Interaction Techniques on Constrained Interfaces of Wearable Computing

PhD Thesis Proposal Defence


Title: "Interaction Techniques on Constrained Interfaces of Wearable 
Computing"

by

Mr. Lik Hang LEE


Abstract:

Wearable computers have seen a recent resurgence in interest and 
popularity in which smartglasses and smartwatches are poised to impact the 
way we play and work. Today, consumer applications of these wearable 
computers are focused on fitness tracking, message notifications, gaming 
and entertainment. Under several key constraints on wearable computers 
such as miniature-sized touch interface, small-sized screen real estate, 
low computational resource and limited battery life, existing input 
techniques designed for desktop computers and smartphones are obsolete and 
incompatible with the mobile scenarios. The cumbersome and difficult 
interaction with the wearable computers has become a hurdle to their wider 
application as we have seen in nowadays smartphones.

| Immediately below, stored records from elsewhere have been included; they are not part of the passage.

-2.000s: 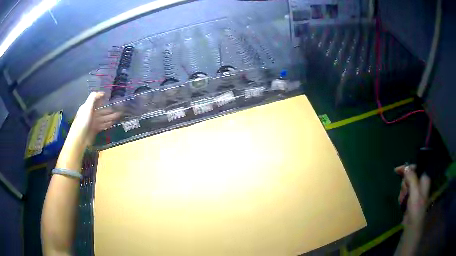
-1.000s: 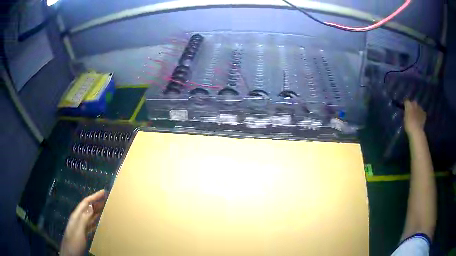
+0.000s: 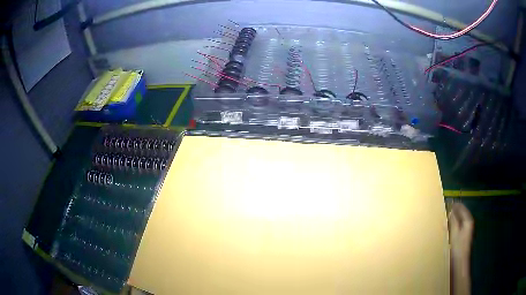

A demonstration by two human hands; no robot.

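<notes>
A tan cardboard sheet (image 3: 300, 230) fills the middle foreground, glaring white under the lamp. My right hand (image 3: 461, 242) is at its right edge, with the fingers partly hidden by the edge, gripping it. A small skin-coloured patch shows at the sheet's lower left corner; it may be a fingertip of my left hand, which is otherwise out of the picture. The slotted clear tray (image 3: 109, 216) lies on the left, with speakers on edge in its far rows and empty slots nearer.
A clear sorting tray (image 3: 323, 66) with upright speakers, thin red wires and white front labels (image 3: 289, 123) stands behind the sheet. Stacked clear trays (image 3: 481, 124) are at the right. A blue box (image 3: 124, 106) with yellow papers sits far left. A red and black cable hangs at upper right.
My right hand has come back from the stacked trays on the right to the sheet's right edge. My left hand has dropped from the sheet's left edge, mostly out of view. The view has shifted slightly.
</notes>
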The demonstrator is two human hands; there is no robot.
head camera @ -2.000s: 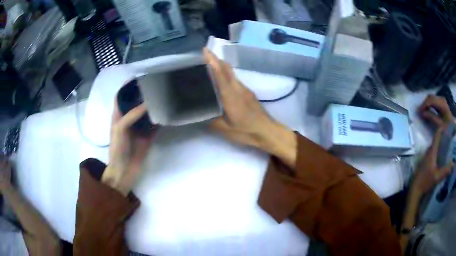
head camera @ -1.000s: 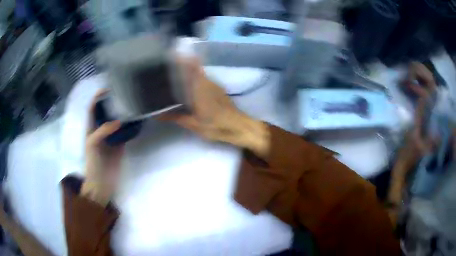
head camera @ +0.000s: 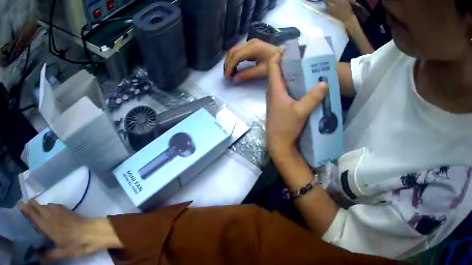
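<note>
My right hand (head camera: 62,227) is at the lower left, its brown sleeve crossing the bottom. It grips a blurred pale grey-blue retail carton (head camera: 13,225), cut off by the left edge; a dark part shows by the thumb. My left hand is out of the picture. A closed MINI FAN carton (head camera: 176,155) lies face up in front. A dark grey mini fan (head camera: 141,120) with a slatted round head lies behind it. An open-flapped carton (head camera: 93,129) stands at left, with another lying carton (head camera: 39,150) behind it.
A co-worker (head camera: 414,119) at right holds a carton (head camera: 323,103) upright. Dark grey cylinders (head camera: 160,46) stand at the back, near a power supply (head camera: 98,10). Small dark parts (head camera: 129,89), clear plastic (head camera: 248,142) and a dark fan-like item (head camera: 271,32) lie on the bench.
The view has swung right. My right hand and the held carton are now at the lower left, and my left hand has left the picture. The co-worker is now largely visible.
</note>
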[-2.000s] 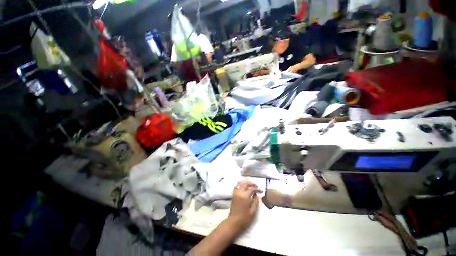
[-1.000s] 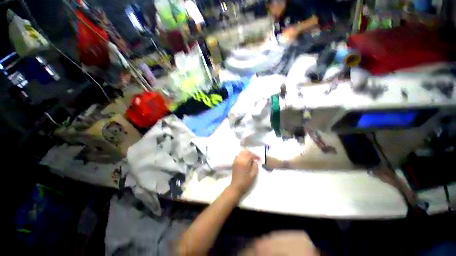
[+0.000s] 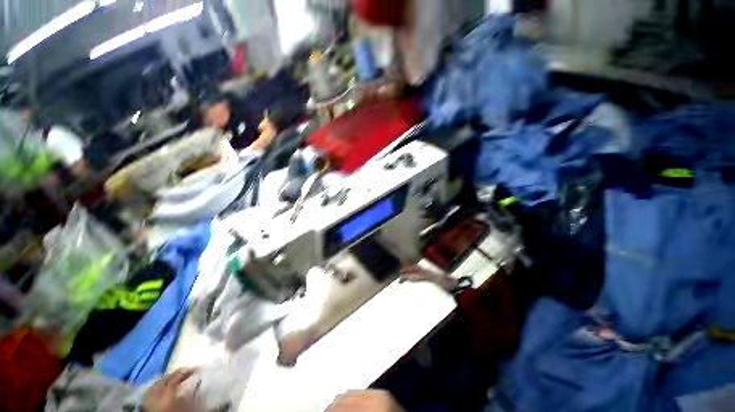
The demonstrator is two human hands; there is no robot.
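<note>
My left hand is small and blurred at the bottom edge, beside the pale grey fabric pieces; whether it holds anything cannot be told. My right hand shows only as a blurred patch at the bottom edge, in front of the white machine table; its fingers are hidden. The white sewing machine head has a lit blue display and a green part at its left end. More pale fabric lies under and left of the needle end.
A dark phone lies below the display. A reddish-screened device is right of the machine. Blue garments are heaped at the right. A blue piece, black-and-yellow cloth and a clear bag lie left. A person sits behind.
The view has swung right and tilted, bringing the blue garment heap into sight. My left hand now shows at the lower left edge. My right hand stays cut off at the bottom.
</note>
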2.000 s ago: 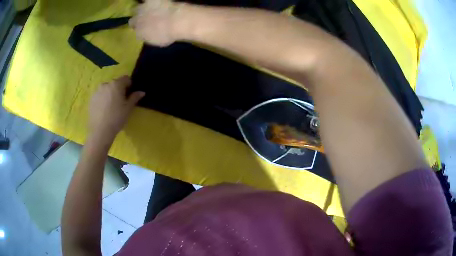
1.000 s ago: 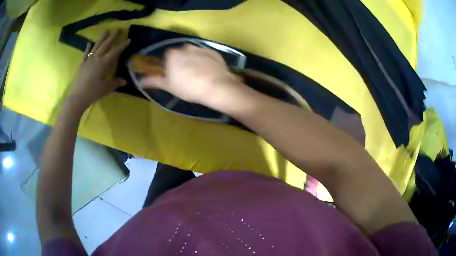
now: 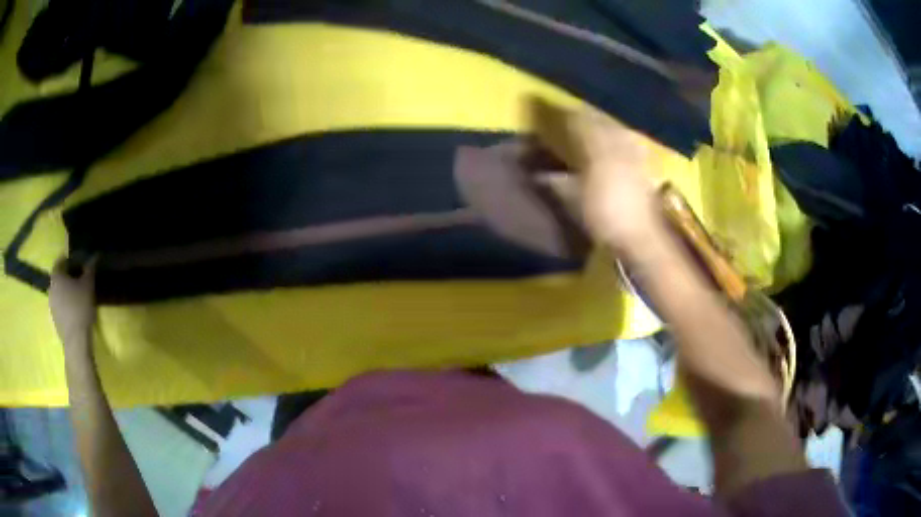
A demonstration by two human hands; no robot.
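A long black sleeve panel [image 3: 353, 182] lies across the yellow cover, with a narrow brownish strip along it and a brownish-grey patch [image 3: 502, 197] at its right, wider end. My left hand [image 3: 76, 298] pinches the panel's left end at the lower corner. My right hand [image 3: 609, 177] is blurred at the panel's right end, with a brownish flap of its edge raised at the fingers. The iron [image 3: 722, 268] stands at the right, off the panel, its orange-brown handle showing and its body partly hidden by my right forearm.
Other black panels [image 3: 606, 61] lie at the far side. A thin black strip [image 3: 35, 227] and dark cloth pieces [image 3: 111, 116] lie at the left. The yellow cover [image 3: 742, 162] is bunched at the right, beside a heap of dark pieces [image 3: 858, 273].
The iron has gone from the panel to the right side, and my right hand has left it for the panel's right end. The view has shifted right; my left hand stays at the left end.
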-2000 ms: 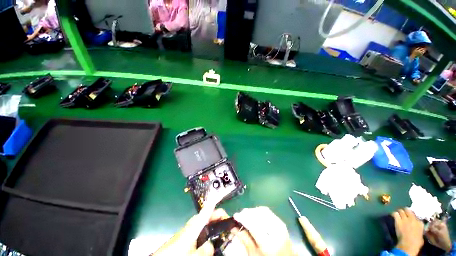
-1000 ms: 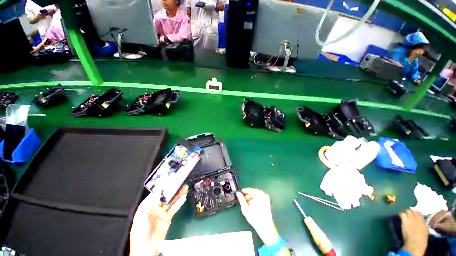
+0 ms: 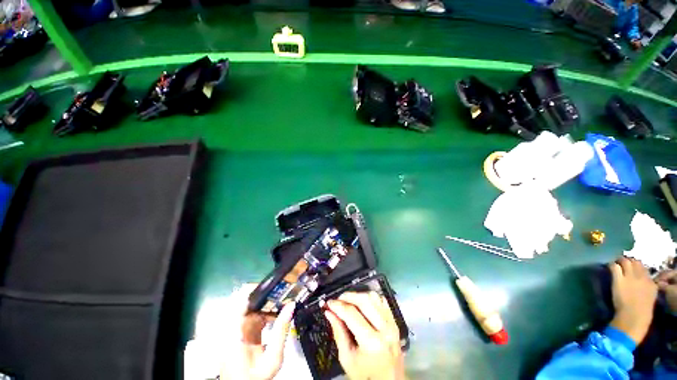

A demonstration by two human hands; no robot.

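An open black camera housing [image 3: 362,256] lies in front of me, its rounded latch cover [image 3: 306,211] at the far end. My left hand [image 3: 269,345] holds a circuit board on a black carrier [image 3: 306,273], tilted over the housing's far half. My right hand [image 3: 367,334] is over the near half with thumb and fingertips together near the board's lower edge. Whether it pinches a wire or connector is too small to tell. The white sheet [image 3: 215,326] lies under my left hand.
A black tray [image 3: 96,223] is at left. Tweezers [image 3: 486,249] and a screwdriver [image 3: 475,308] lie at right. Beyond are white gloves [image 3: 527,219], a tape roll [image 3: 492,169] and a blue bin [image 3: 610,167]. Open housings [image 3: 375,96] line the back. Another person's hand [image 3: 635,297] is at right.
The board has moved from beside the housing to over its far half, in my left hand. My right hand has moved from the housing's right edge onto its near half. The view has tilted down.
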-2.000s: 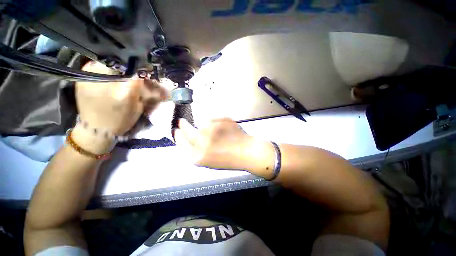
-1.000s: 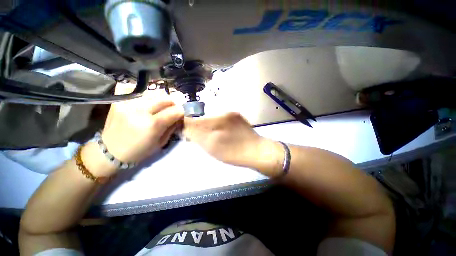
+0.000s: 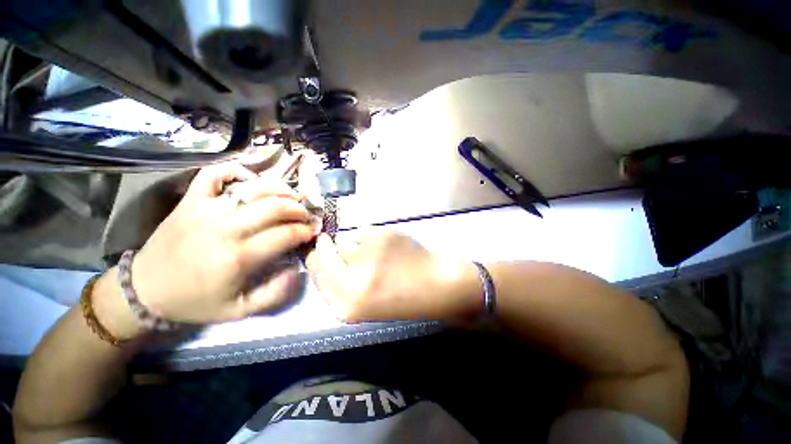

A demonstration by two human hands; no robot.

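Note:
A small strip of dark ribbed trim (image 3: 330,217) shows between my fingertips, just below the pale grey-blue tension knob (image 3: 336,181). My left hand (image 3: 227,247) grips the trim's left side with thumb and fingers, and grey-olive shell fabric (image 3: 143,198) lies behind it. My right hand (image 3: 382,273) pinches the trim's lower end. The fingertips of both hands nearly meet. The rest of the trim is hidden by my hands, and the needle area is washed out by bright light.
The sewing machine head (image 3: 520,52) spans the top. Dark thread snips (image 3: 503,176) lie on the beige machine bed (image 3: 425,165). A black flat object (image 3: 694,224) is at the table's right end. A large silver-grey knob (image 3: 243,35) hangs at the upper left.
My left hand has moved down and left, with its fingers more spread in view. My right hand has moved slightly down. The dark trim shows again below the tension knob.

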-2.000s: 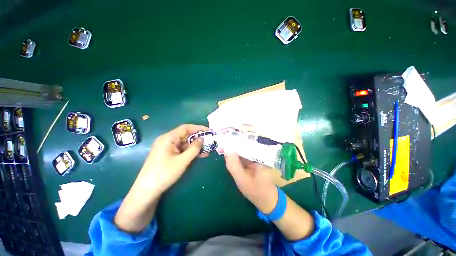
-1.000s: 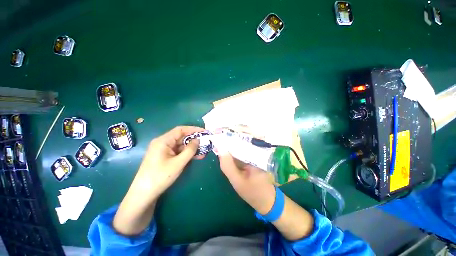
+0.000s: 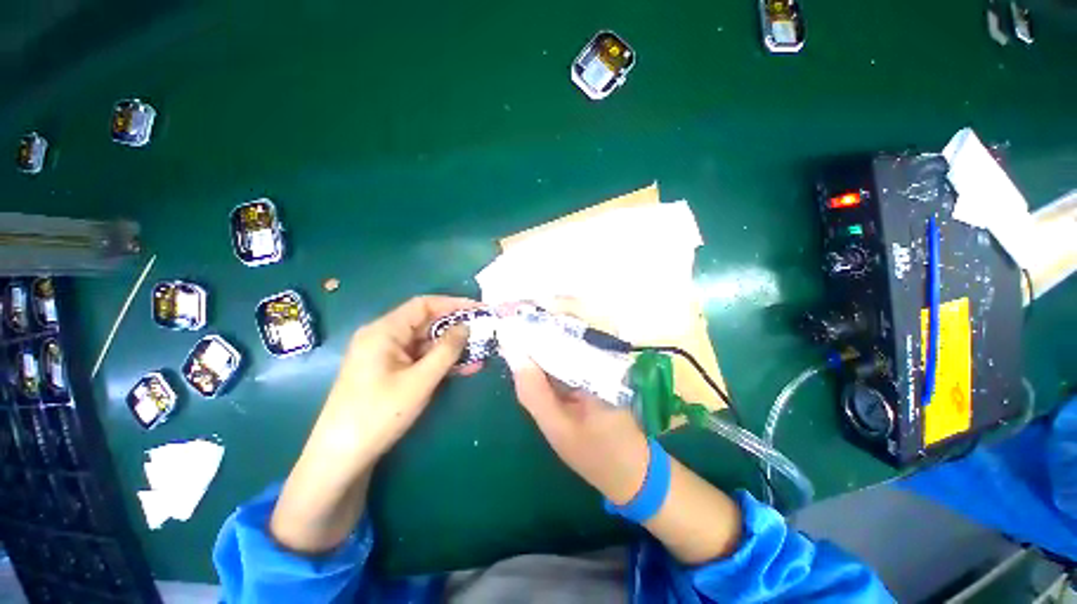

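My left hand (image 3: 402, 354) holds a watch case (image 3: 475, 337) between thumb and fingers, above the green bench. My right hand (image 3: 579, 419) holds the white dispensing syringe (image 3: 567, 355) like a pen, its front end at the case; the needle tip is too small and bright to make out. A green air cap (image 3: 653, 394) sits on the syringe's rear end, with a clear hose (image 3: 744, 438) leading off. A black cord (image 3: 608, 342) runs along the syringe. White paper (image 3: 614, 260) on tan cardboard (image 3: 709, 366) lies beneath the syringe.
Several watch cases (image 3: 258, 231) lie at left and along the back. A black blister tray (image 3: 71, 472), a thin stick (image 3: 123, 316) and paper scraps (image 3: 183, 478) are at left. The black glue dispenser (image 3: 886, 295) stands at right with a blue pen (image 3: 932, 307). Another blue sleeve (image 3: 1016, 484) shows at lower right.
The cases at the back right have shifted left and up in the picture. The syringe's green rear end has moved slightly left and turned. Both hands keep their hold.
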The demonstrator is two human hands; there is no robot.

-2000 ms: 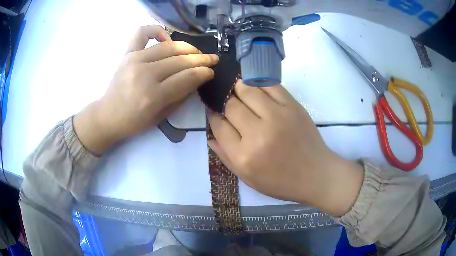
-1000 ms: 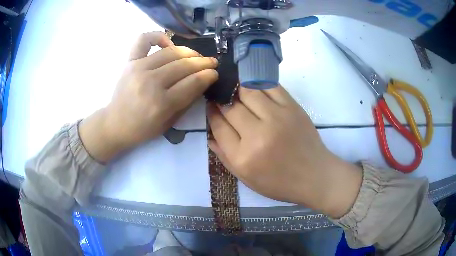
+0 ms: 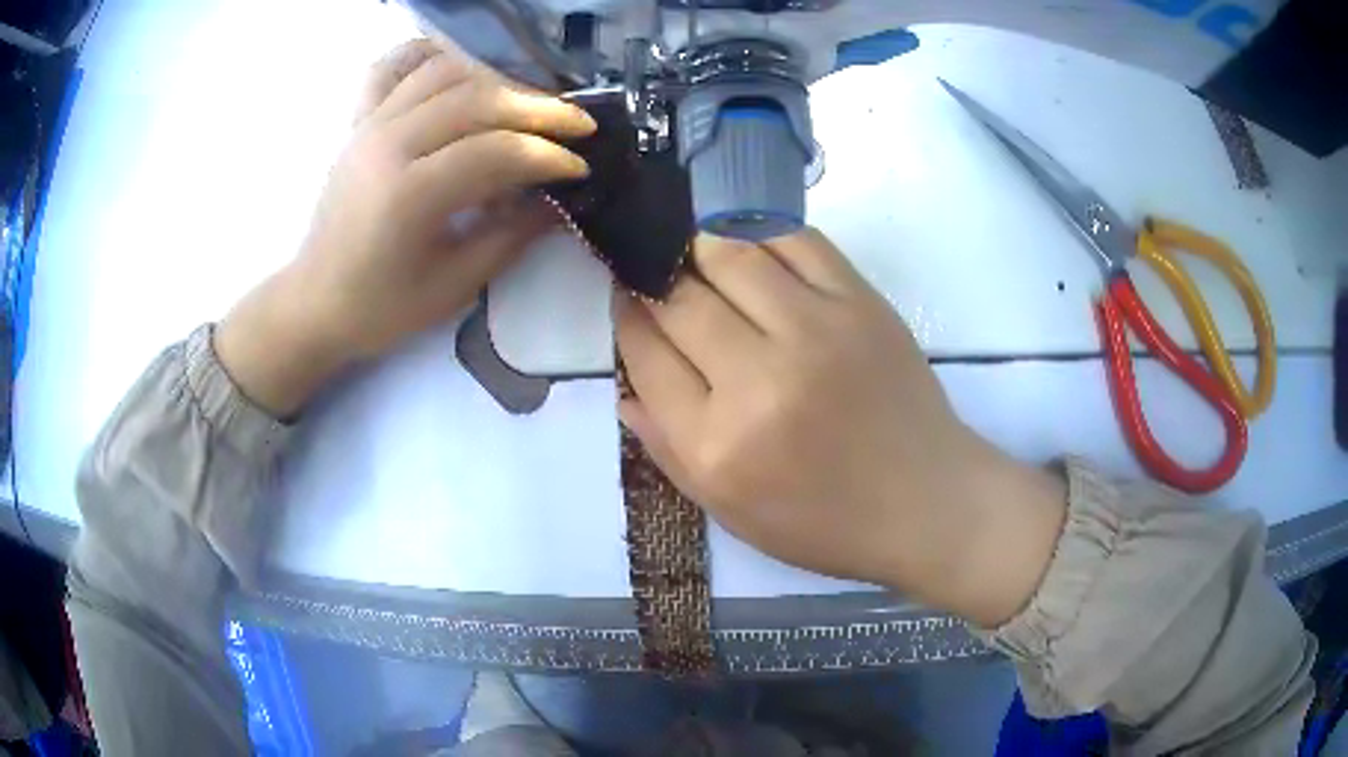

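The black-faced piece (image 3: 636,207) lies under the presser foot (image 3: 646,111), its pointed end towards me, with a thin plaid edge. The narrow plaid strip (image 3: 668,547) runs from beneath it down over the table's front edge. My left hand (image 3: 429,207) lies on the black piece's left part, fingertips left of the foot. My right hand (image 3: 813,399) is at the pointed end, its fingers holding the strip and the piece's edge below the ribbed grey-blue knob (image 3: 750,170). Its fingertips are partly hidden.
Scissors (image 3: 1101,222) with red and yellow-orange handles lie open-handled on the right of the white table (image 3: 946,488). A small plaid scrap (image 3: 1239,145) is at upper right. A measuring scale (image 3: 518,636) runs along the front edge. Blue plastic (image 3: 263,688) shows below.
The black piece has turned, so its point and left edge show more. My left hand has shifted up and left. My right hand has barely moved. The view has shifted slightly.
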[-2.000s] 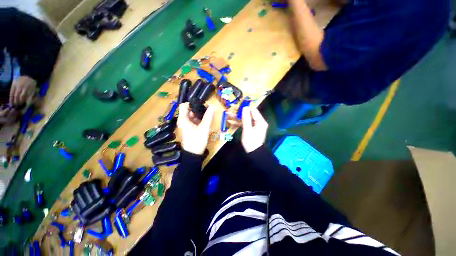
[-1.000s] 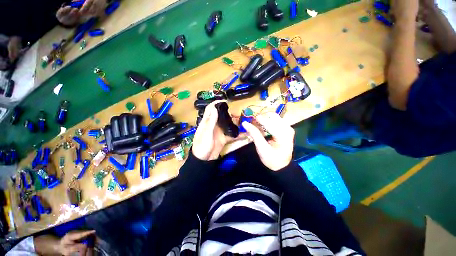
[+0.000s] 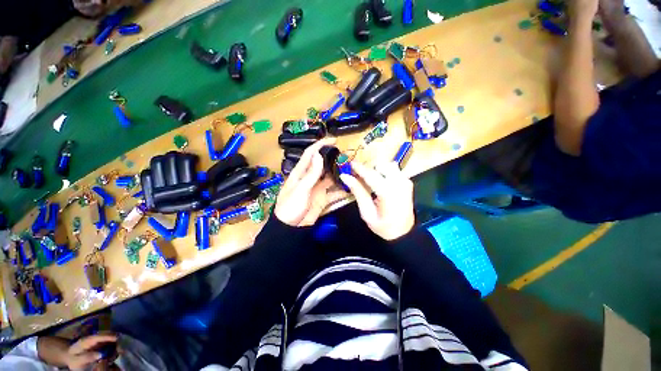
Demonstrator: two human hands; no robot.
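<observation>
My left hand holds a black housing above the bench's near edge, mostly hidden by the fingers. My right hand grips a blue battery at the housing's open side, with thin wires and a small green circuit board beside it. How far the battery sits inside the housing cannot be told. Just beyond my hands lie several black housings and another housing with a white-faced part on it.
The tan bench bears piled housings and wired blue batteries at left. A green conveyor belt carries housings behind it. A person in dark blue sits at right, another person's hands show lower left. A blue stool stands at right.
The view has swung round along the bench. My right hand has come in to the housing with the blue battery, and my left hand has raised the housing from the pile.
</observation>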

Therefore, there is 
an unmet demand for interaction techniques particularly designed for 
wearable computers.

In this thesis proposal, we present several novel interaction techniques 
to enhance the object manipulation and text entry in the constrained 
environment. We thoroughly consider the key constraints on wearable 
computers and explore multiple modalities whether the users have accepted. 
Our first study proposes a pointing technique for manipulation of digital 
objects in computing resource constrained augmented reality smartglasses, 
which improves the user operations by 46%. In the next study, we 
investigate two text entry interfaces on AR headset, knowing that the 
small-scale screen real estate should be reserved for user interaction 
with digital objects overlaying on physical surroundings. An 1-line 
invisibly layout is proposed, and remarkably only occupies 13.14% of the 
screen real estate at the edge region, which is 62.80% smaller than the 
default keyboard layout. Finally, we contribute to a force-assisted text 
entry technique for the constrain-sized touchscreen on smartwatches. By 
leveraging the force augmentation on touchscreen, we propose a trimetric 
optimized ambiguous keyboard as small as a one cent USD (19.5mm2) and 
explore the force disambiguation technique on smartwatches.


Date:			Thursday, 25 April 2019

Time:                  	11:00am - 1:00pm

Venue:                  Room 5560
                         (lifts 27/28)

Committee Members:	Dr. Pan Hui (Supervisor)
 			Prof. Gary Chan (Chairperson)
 			Dr. Xiaojuan Ma
 			Prof. Chiew-Lan Tai


**** ALL are Welcome ****